Schaffer v. Hoch
This text of 184 Iowa 23 (Schaffer v. Hoch) is published on Counsel Stack Legal Research, covering Supreme Court of Iowa primary law. Counsel Stack provides free access to over 12 million legal documents including statutes, case law, regulations, and constitutions.
Opinion
The terms of the sale, as announced, were that a bankable note, due in 12 months, would be taken for all sums above $10, and that all sums of $10 or under must be paid in cash. One Wenger was the auctioneer, and Pauls was the clerk of the sale. The mare, Nettie, had been slightly [25]*25injured, a few days before the sale, and a guaranty was announced that she would be sound within a reasonable time. At the close of the sale, the defendant made a settlement with the clerk of the sale by giving his note for $371.62, being the sum total of his five purchases. Two or three days later, the defendant called upon Pauls at the bank where he was employed, and claimed the right to withdraw his note previously given, and to give other notes, whereby the oral guaranty given in the sale of the mare Nettie should be reduced to writing. This being assented to by Pauls, the defendant received his former note, and executed two notes, one for $210.62, and another for $161, the latter note having endorsed thereon a recital of the guaranty of the mare for which the note was given. The defendant, having obtained possession of the first note, tore his signature therefrom. It is not claimed that there was any authority in Pauls to assent to what was done on that day. When these notes were presented to the plaintiff, he refused their acceptance.
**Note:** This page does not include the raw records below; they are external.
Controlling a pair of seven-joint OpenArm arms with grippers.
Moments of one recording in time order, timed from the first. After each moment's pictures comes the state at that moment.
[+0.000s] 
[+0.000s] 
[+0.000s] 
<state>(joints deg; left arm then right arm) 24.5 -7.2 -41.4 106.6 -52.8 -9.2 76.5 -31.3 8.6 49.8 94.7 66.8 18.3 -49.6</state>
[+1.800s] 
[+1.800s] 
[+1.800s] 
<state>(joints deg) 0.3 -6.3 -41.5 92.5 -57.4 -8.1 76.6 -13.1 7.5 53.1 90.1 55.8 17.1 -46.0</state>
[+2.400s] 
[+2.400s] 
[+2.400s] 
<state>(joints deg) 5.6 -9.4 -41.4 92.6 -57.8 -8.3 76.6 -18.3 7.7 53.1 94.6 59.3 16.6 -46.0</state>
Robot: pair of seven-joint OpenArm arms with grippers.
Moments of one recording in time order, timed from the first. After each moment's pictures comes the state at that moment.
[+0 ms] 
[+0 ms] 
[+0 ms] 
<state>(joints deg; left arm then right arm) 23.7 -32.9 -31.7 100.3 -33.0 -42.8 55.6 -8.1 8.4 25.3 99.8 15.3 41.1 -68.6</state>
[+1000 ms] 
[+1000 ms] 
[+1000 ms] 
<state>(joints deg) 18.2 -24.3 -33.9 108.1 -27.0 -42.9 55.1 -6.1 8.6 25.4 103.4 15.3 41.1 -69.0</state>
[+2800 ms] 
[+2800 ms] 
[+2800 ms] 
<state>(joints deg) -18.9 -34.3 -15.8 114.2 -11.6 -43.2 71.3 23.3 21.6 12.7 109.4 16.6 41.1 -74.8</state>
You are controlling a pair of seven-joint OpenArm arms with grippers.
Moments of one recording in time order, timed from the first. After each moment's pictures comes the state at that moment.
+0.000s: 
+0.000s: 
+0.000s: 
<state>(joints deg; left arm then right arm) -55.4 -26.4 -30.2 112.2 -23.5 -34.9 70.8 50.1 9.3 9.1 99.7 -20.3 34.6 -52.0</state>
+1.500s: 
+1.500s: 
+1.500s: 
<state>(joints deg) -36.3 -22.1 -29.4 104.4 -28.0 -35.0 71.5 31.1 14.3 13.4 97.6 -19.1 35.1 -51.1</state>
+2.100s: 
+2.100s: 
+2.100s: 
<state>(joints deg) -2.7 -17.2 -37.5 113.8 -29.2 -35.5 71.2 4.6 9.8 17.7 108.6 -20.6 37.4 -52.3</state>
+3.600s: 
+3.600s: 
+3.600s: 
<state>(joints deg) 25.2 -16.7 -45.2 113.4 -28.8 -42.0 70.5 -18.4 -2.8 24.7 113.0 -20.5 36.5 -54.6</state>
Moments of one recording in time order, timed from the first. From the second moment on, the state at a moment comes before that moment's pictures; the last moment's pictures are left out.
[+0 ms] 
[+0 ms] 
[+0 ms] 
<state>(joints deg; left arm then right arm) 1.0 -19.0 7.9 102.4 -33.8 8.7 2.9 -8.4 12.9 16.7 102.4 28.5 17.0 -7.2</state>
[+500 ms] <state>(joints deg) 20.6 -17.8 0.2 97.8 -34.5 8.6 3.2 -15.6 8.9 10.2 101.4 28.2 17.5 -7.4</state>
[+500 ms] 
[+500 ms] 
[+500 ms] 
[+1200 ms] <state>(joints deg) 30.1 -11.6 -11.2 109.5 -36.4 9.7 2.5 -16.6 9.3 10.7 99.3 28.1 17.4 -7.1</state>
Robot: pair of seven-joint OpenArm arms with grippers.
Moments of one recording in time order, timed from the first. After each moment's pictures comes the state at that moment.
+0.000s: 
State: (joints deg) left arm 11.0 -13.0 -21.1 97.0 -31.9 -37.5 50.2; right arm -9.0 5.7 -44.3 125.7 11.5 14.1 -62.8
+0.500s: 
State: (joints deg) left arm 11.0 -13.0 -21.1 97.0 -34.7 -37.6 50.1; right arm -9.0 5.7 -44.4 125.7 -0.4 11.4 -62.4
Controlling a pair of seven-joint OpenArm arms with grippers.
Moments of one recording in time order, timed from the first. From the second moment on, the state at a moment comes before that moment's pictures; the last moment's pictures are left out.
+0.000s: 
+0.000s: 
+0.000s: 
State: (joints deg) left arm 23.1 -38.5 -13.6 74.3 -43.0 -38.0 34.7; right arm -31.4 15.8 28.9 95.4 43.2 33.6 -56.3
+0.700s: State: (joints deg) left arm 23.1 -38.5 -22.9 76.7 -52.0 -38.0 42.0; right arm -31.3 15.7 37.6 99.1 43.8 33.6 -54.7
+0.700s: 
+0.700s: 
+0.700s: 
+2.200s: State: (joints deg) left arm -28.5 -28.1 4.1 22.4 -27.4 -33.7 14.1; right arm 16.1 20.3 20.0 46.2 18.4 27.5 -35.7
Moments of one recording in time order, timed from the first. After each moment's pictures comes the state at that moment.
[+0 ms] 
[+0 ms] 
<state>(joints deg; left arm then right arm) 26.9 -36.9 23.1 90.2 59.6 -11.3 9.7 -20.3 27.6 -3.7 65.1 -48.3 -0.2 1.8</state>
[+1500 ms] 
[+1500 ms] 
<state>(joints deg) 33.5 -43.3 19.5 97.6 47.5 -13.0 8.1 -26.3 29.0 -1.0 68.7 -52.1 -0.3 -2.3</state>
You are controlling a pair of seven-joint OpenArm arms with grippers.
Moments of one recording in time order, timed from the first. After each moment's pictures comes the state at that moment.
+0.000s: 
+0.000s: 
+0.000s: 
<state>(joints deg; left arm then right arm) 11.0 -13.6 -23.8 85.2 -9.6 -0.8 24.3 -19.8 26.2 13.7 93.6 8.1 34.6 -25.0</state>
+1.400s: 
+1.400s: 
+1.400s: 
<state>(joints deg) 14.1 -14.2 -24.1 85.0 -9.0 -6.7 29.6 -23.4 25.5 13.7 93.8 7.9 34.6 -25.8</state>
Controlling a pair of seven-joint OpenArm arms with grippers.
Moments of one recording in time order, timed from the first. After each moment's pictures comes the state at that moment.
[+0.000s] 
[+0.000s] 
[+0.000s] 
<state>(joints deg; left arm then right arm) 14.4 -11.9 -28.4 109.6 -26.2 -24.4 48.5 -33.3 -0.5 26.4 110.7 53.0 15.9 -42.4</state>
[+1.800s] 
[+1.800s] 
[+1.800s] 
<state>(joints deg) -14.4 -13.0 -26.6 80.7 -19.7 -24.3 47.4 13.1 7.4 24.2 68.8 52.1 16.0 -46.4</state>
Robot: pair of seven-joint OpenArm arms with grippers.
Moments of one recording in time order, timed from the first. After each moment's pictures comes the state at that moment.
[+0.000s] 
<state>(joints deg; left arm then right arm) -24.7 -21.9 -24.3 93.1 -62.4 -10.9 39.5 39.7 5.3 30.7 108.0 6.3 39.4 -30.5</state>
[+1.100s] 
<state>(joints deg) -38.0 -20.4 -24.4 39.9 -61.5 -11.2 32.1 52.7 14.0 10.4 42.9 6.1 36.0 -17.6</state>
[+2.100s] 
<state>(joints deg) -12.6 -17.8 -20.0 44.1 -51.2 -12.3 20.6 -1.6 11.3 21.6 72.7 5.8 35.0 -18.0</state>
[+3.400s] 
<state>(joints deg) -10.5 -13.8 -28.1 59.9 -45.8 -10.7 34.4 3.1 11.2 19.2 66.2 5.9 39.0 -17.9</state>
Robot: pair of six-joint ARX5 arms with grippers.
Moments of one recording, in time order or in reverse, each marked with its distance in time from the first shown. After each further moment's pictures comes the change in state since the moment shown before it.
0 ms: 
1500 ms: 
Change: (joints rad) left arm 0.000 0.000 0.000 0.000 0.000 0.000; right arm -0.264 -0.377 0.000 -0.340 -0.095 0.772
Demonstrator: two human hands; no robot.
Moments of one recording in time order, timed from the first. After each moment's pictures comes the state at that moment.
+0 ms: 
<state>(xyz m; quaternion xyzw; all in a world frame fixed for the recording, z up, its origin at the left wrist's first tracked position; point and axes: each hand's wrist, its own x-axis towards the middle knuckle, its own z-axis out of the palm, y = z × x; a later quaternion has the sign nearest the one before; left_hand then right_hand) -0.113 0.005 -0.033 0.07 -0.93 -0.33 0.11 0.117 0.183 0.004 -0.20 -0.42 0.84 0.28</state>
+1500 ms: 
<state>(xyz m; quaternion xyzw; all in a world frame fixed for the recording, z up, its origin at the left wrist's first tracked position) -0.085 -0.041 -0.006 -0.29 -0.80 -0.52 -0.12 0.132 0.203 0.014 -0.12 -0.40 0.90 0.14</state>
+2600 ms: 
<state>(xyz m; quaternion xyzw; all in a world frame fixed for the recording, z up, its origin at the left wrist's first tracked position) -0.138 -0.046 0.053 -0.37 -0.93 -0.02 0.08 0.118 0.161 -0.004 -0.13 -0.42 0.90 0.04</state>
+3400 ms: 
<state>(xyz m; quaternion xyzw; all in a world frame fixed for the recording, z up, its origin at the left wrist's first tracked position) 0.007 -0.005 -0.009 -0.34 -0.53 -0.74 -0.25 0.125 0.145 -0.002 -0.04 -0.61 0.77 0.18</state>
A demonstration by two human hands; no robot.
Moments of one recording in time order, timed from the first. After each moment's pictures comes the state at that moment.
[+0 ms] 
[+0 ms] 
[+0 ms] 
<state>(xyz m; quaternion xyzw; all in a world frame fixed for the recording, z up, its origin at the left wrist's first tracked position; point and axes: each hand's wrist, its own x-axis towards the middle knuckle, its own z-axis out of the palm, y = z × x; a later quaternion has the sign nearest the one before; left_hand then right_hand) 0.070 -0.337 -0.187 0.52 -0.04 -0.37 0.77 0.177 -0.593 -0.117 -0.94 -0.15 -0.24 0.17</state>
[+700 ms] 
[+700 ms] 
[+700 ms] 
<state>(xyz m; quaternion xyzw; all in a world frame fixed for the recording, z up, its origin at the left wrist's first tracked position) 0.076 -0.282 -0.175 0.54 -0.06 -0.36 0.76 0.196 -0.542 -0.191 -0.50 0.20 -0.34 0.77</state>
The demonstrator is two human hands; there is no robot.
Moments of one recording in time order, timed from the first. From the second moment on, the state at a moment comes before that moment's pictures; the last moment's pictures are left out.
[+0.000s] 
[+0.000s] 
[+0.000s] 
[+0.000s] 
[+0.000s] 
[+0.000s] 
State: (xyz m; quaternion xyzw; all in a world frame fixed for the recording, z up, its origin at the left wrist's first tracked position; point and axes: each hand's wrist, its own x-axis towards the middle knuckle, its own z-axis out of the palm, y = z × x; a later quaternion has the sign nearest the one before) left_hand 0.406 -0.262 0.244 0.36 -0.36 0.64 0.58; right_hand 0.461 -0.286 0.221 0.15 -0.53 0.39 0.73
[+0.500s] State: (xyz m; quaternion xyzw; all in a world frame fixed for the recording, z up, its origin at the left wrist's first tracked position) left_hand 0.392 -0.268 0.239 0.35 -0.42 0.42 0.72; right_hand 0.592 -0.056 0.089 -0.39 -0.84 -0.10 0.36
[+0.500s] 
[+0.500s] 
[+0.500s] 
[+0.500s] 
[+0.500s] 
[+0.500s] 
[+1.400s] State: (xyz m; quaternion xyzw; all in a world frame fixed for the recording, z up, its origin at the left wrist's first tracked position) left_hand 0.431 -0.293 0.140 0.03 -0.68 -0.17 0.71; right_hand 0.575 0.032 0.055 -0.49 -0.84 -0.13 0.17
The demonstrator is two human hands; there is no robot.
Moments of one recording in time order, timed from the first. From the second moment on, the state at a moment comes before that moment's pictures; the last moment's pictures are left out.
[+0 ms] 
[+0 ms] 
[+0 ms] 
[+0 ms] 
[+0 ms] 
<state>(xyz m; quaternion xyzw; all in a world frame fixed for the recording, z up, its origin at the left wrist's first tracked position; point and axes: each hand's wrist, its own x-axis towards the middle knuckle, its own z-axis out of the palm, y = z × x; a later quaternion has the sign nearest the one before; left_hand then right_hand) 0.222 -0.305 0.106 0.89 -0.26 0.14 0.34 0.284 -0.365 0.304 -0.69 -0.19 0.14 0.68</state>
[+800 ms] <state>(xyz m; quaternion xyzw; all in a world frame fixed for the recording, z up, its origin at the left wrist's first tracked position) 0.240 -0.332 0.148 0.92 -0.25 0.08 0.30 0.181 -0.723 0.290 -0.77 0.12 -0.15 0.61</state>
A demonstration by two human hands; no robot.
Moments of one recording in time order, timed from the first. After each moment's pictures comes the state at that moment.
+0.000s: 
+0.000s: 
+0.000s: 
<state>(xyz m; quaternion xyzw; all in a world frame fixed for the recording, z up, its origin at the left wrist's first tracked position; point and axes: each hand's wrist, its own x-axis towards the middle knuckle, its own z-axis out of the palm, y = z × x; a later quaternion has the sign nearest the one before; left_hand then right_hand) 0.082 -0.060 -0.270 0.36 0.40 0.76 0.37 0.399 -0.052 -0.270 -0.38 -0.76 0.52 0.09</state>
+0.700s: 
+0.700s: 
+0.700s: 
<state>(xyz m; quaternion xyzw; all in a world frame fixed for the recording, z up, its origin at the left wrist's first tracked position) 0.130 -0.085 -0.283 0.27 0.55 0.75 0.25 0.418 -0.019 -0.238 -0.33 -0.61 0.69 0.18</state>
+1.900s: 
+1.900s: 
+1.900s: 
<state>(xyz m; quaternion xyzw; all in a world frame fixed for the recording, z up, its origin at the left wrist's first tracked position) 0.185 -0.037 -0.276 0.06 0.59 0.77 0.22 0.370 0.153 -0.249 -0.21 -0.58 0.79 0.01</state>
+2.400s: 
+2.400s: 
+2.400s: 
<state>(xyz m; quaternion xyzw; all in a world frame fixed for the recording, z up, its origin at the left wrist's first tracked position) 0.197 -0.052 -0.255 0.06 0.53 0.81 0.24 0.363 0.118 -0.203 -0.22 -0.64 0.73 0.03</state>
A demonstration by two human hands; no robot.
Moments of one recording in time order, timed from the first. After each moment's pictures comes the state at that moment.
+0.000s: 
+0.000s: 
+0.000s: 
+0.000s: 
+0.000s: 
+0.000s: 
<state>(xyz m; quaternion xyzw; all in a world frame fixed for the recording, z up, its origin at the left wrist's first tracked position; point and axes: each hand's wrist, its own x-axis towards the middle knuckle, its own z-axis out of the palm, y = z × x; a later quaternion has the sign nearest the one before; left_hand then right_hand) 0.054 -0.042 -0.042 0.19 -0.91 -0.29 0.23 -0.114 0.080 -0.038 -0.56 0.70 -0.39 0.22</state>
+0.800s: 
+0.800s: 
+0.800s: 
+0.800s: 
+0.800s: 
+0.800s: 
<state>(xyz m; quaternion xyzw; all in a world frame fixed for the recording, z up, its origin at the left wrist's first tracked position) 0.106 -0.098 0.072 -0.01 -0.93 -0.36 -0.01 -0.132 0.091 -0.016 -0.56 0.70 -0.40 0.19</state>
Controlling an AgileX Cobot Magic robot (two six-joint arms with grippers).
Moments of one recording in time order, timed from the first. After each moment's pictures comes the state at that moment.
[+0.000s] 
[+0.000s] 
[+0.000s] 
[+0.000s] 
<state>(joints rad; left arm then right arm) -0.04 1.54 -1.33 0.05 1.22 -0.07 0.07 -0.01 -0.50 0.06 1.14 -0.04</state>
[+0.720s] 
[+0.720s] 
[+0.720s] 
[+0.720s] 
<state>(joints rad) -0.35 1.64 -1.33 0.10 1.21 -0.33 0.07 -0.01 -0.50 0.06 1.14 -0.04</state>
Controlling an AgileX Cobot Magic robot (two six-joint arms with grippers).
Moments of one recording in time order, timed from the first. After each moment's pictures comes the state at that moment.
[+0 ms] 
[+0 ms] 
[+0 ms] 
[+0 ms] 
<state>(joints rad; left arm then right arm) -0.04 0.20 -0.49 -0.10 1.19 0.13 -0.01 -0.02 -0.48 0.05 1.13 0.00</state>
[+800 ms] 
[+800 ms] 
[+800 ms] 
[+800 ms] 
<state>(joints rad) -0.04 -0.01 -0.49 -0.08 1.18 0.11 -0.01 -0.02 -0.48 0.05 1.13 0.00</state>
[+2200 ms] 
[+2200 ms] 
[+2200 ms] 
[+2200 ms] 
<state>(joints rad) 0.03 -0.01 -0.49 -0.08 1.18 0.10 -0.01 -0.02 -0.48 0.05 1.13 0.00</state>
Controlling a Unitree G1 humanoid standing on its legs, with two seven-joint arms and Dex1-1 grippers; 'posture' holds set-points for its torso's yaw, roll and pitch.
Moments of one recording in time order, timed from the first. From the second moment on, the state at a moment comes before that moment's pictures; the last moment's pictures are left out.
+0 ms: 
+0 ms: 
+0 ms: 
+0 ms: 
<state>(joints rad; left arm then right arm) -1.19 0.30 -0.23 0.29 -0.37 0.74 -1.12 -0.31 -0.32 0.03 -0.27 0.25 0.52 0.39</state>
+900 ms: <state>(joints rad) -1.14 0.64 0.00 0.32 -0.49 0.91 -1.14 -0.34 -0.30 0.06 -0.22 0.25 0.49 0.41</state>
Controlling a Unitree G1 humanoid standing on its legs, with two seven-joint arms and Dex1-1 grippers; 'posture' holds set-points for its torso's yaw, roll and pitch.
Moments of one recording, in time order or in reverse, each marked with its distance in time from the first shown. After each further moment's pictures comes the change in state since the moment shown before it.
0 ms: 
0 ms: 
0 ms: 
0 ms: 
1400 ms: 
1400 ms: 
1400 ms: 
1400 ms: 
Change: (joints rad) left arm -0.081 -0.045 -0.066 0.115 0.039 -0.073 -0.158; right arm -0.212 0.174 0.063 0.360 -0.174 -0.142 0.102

More or less negotiation was had with defendant, both by the plaintiff and by Pauls, in' an effort to have him make a satisfactory settlement, which efforts were quite curtly rebuffed by the defendant. The plaintiff thereupon elected to claim his property, and brought his suit accordingly. The trial court having directed a verdict in favor of the plaintiff, the defendant has appealed.
The one proposition which is argued before us, and upon which a reversal is claimed, is that the defendant’s purchases were five separate transactions, and that the right of rescission as to one in no manner affected the completed transaction as to the others; that the plaintiff, having replevined all the property, must necessarily fail as to four items thereof. This argument is predicated upon the theory that the note for $210.62 covered the purchase price of four items, and that it was bankable; and that the $161-note carried the only departure from the terms of the sale.
[26]*26Necessarily, the .defendant has had to rest his claim upon the proposition that title passed to him as a result of a completed settlement therefor. Necessarily, also, he has had to rest upon one settlement for the passing of his title. The title could not have passed to him at both settlements. He has, therefore, rested his claim of title passed, upon the first settlement; and we rest thereon in our consideration of the appeal.
There is room here for the argument that this attempted rescission by the purchaser was illegal and ineffective, for want of authority in Pauls to assent thereto. If the question of legality of the rescission by the purchaser were controlling, this argument would be available against the purchaser, and not in his behalf. Even though the purported rescission on his part were wrongful and legally ineffective, yet, pursuant thereto, he had obtained possession of the note and destroyed it. He thereby made the purported rescission a fact accomplished (fait accompli) and put it beyond the power of the seller to resist, and beyond the power of himself to yield or to revoke. By the destruction of - the note, he had not only repudiated the settlement, but' had rendered impossible the restoration thereof.
[28]*28This is not a case where a seller undertakes to rescind a sale on credit, because of a subsequent failure of the purchaser to pay. The authorities, therefore, which deny to the seller such right, are not in point. This is a case where the sale itself has failed of culmination through the act of the purchaser. It bears some analogy in principle to those cases where a check is accepted by a seller in settlement of the purchase price, and is later dishonored. The settlement is regarded in law as tentative and conditional, and the seller may ignore it and retake his property. Gray Bros. v. Otto, 178 Iowa 854. The verdict was rightfully directed, and the judgment is — Affirmed.